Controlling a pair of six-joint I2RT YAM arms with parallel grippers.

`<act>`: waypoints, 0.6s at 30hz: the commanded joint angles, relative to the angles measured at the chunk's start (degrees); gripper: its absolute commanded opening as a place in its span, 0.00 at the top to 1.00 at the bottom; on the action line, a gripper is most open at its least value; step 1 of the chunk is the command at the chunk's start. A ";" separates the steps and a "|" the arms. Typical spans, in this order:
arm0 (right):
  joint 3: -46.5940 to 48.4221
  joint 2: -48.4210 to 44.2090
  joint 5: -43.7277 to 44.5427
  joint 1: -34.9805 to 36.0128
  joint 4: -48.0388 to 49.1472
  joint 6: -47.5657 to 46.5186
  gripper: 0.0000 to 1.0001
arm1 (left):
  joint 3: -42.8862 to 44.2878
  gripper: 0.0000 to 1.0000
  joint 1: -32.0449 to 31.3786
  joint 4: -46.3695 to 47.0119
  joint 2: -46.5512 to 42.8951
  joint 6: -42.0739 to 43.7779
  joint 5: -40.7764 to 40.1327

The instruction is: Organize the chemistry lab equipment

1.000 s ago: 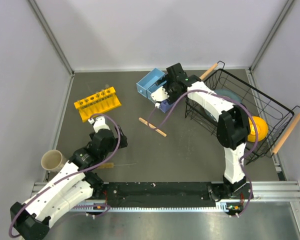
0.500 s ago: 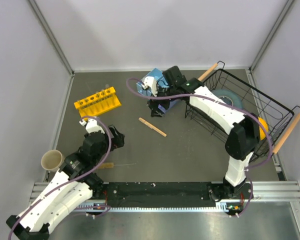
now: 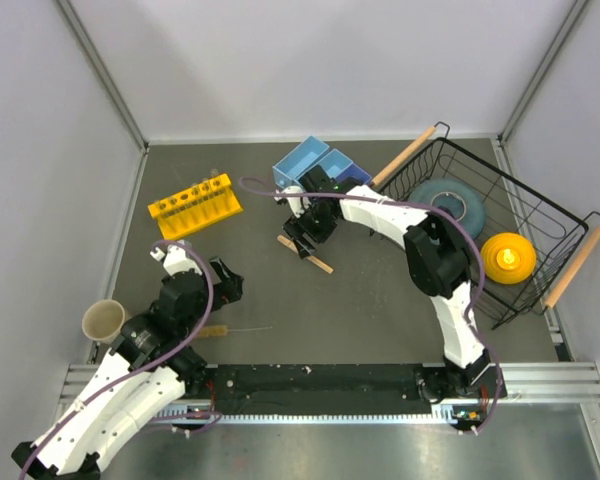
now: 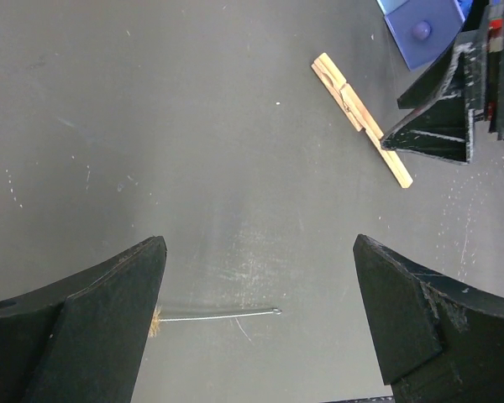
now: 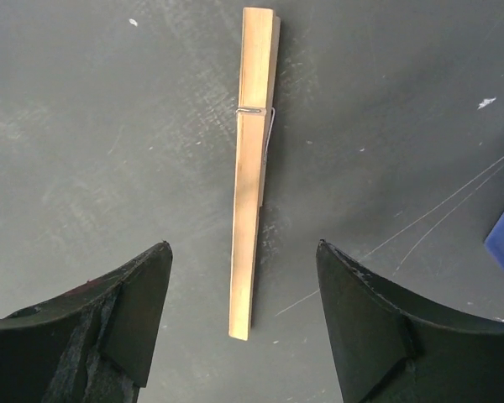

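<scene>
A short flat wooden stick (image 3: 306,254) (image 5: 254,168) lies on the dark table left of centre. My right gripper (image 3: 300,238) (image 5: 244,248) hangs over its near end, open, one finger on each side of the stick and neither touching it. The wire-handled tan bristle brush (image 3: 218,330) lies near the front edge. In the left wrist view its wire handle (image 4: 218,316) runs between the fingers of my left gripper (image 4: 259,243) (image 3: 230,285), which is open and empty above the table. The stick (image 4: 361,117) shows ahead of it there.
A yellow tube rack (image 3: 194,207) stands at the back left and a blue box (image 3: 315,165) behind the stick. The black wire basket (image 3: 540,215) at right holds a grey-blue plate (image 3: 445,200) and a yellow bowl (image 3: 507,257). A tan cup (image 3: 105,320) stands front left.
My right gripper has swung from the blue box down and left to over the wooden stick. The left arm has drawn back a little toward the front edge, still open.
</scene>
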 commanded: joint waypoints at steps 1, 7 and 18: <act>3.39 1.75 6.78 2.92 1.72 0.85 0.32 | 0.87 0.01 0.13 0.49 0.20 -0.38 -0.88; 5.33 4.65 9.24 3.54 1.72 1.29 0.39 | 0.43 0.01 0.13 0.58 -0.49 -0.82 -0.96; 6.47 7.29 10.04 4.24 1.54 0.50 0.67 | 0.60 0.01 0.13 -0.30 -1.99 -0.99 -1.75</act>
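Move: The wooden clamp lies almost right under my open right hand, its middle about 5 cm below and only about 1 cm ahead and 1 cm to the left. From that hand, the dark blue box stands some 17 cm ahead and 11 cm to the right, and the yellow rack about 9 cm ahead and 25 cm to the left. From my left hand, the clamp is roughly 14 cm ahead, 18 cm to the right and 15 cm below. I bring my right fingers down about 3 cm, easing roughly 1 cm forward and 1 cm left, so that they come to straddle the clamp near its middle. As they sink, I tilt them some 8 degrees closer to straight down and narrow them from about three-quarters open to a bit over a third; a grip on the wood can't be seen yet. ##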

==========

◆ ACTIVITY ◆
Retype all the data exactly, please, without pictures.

◆ YOUR SOLUTION ◆
Controlling a pair of six-joint I2RT YAM arms with parallel grippers.

`<act>`: waypoints, 0.6s at 30hz: the commanded joint angles, relative to the angles measured at the chunk's start (degrees); gripper: its absolute commanded opening as a place in its span, 0.00 at the top to 1.00 at the bottom; on the action line, a gripper is most open at its least value; step 1 of the chunk is the command at the chunk's start. A ";" separates the steps and a "|" the arms. Typical spans, in this order:
arm0 (right):
  joint 3: -46.5940 to 48.4221
  joint 2: -48.4210 to 44.2090
  joint 5: -43.7277 to 44.5427
  joint 1: -34.9805 to 36.0128
  joint 4: -48.0388 to 49.1472
  joint 6: -47.5657 to 46.5186
  gripper: 0.0000 to 1.0001
arm1 (left):
  joint 3: -42.8862 to 44.2878
  gripper: 0.0000 to 1.0000
  joint 1: -32.0449 to 31.3786
  joint 4: -46.3695 to 47.0119
  joint 2: -46.5512 to 42.8951
  joint 6: -42.0739 to 43.7779
  joint 5: -40.7764 to 40.1327

The instruction is: Organize the chemistry lab equipment

1.000 s ago: 
0.500 s ago: 
now: 
now: 
now: 

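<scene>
A short flat wooden stick (image 3: 306,254) (image 5: 254,168) lies on the dark table left of centre. My right gripper (image 3: 300,238) (image 5: 244,248) hangs over its near end, open, one finger on each side of the stick and neither touching it. The wire-handled tan bristle brush (image 3: 218,330) lies near the front edge. In the left wrist view its wire handle (image 4: 218,316) runs between the fingers of my left gripper (image 4: 259,243) (image 3: 230,285), which is open and empty above the table. The stick (image 4: 361,117) shows ahead of it there.
A yellow tube rack (image 3: 194,207) stands at the back left and a blue box (image 3: 315,165) behind the stick. The black wire basket (image 3: 540,215) at right holds a grey-blue plate (image 3: 445,200) and a yellow bowl (image 3: 507,257). A tan cup (image 3: 105,320) stands front left.
My right gripper has swung from the blue box down and left to over the wooden stick. The left arm has drawn back a little toward the front edge, still open.
</scene>
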 commanded: joint waypoints at steps 1, 7 and 18: <act>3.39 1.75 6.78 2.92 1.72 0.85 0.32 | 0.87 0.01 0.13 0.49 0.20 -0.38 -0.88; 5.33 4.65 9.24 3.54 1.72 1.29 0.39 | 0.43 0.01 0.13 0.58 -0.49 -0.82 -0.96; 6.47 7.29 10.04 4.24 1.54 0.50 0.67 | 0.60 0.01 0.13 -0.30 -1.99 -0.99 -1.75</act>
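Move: The wooden clamp lies almost right under my open right hand, its middle about 5 cm below and only about 1 cm ahead and 1 cm to the left. From that hand, the dark blue box stands some 17 cm ahead and 11 cm to the right, and the yellow rack about 9 cm ahead and 25 cm to the left. From my left hand, the clamp is roughly 14 cm ahead, 18 cm to the right and 15 cm below. I bring my right fingers down about 3 cm, easing roughly 1 cm forward and 1 cm left, so that they come to straddle the clamp near its middle. As they sink, I tilt them some 8 degrees closer to straight down and narrow them from about three-quarters open to a bit over a third; a grip on the wood can't be seen yet. ##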

Work on this exercise is finished, so nothing remains.